Information given below:
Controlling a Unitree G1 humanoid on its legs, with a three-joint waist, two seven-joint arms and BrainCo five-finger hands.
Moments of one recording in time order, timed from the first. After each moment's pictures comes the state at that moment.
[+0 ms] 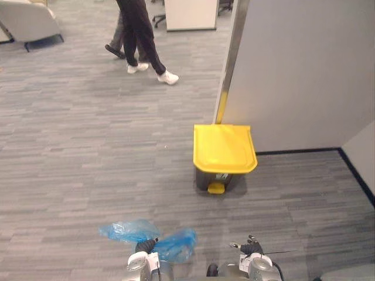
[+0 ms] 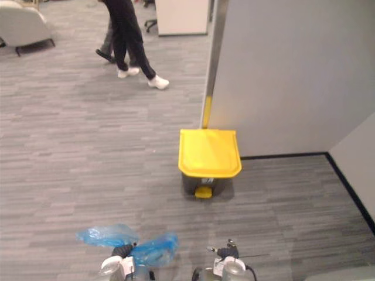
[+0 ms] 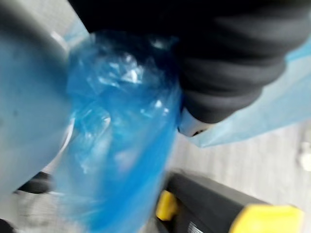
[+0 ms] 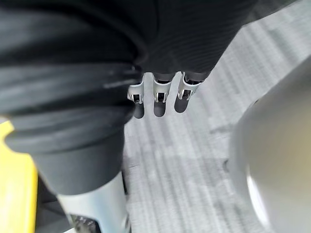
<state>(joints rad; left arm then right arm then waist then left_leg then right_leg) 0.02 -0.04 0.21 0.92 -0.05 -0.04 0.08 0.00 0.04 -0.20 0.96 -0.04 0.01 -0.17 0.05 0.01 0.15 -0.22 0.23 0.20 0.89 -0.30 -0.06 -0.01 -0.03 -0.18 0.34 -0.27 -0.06</state>
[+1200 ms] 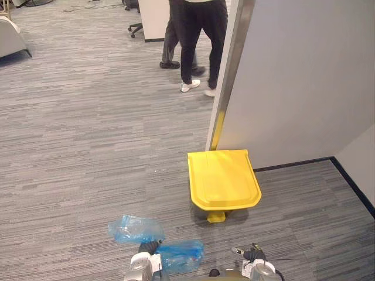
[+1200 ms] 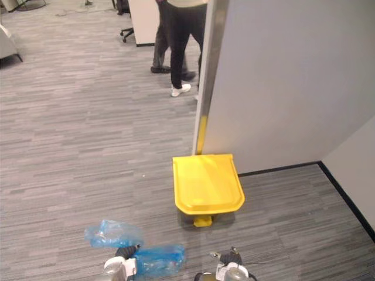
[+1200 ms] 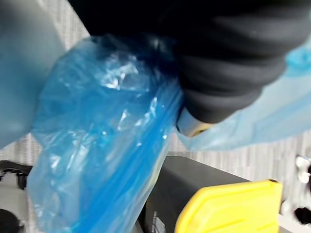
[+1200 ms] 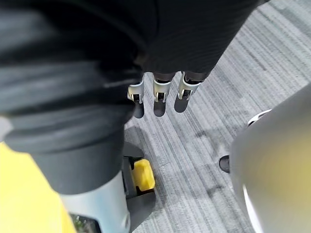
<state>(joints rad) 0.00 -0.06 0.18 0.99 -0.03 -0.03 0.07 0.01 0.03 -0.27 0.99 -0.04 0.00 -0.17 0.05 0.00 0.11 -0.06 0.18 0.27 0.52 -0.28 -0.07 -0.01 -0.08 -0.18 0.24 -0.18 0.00</state>
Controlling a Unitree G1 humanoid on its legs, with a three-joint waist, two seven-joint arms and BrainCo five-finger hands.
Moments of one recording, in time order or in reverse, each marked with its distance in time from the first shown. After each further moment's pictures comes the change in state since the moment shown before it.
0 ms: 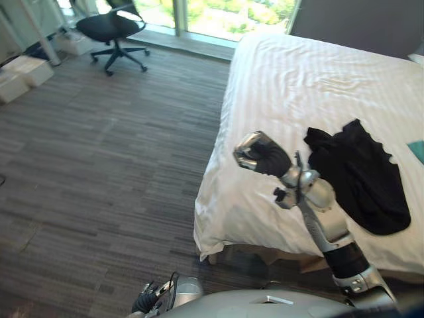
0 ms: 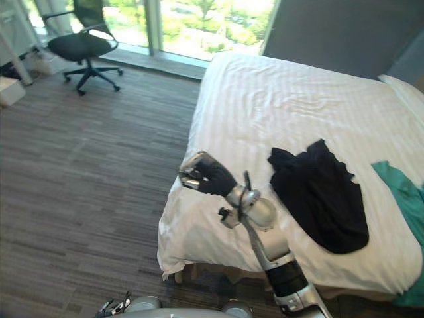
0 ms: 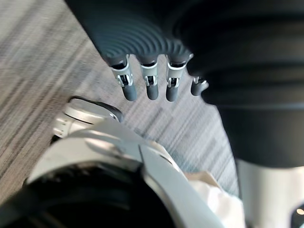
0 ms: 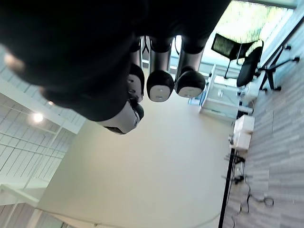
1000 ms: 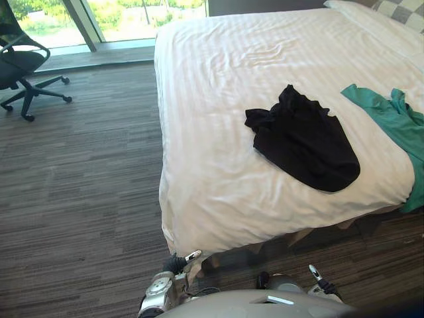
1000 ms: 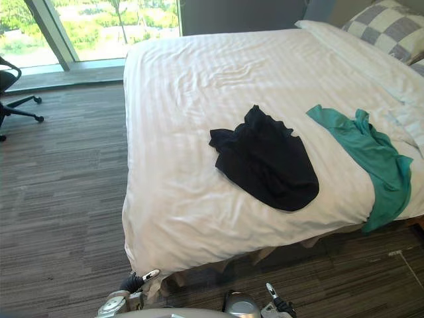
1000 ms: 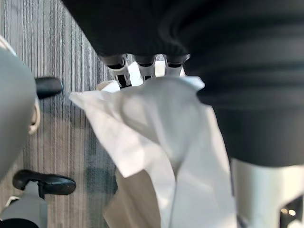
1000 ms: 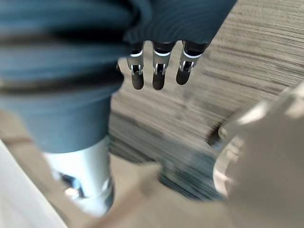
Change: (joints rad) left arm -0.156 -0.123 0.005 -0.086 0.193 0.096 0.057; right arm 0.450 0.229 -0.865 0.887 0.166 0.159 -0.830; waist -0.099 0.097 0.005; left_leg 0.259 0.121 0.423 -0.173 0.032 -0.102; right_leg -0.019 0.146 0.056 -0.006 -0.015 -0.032
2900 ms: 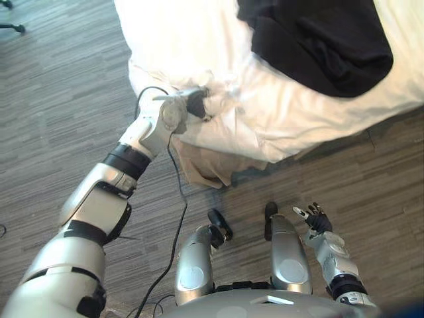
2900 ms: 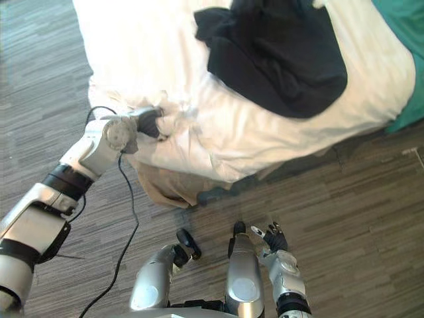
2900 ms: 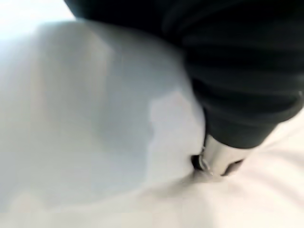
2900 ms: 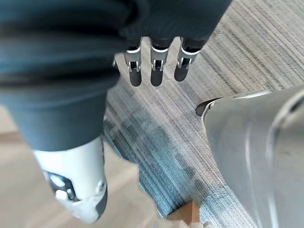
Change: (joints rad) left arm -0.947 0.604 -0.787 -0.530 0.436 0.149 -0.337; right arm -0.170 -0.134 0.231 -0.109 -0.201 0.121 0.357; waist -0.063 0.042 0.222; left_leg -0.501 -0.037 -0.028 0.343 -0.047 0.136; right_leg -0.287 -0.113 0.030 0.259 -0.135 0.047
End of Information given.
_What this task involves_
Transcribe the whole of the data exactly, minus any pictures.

_Your solution_
Controlling a Unitree G1 humanoid on its legs, with a three-joint waist, two seven-joint arms and BrainCo five-finger hands.
Moments of one recording in time order, timed from the first. After each moment's pictures comes the state at that moment.
[+0 ms] 
[+0 ms] 
[+0 ms] 
[+0 ms] 
<state>(joints rad; left arm then right arm then waist then left_leg then right_leg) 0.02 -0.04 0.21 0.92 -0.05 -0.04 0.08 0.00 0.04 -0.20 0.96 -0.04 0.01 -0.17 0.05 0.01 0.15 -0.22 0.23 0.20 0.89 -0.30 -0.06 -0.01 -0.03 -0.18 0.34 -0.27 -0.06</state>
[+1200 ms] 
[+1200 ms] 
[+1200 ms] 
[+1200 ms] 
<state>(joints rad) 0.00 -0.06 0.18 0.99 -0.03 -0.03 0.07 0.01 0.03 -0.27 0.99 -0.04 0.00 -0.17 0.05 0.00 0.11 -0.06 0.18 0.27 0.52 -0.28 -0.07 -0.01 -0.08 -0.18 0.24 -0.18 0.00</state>
Controlling a Unitree G1 humanoid on its legs, with a three-joint waist, two seven-joint arms and BrainCo five-finger hands.
Moments of one recording, in time order or in reverse, each marked with its distance in time from the first shown. After each further moment's pictures comes the change in state since the moment shown before it.
0 ms: 
0 ms: 
0 ms: 
0 ms: 
1000 ms: 
1000 ms: 
1000 ms: 
1000 ms: 
Change: (joints rad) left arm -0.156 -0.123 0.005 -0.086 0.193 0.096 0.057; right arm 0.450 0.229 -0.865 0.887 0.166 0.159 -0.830; waist -0.099 0.097 0.005; left_leg 0.259 0.121 0.423 -0.173 0.032 -0.102; right_leg -0.019 0.146 0.056 -0.006 -0.015 -0.032
2900 ms: 
2900 ms: 
2900 ms: 
2900 ms: 
Change: (joints rad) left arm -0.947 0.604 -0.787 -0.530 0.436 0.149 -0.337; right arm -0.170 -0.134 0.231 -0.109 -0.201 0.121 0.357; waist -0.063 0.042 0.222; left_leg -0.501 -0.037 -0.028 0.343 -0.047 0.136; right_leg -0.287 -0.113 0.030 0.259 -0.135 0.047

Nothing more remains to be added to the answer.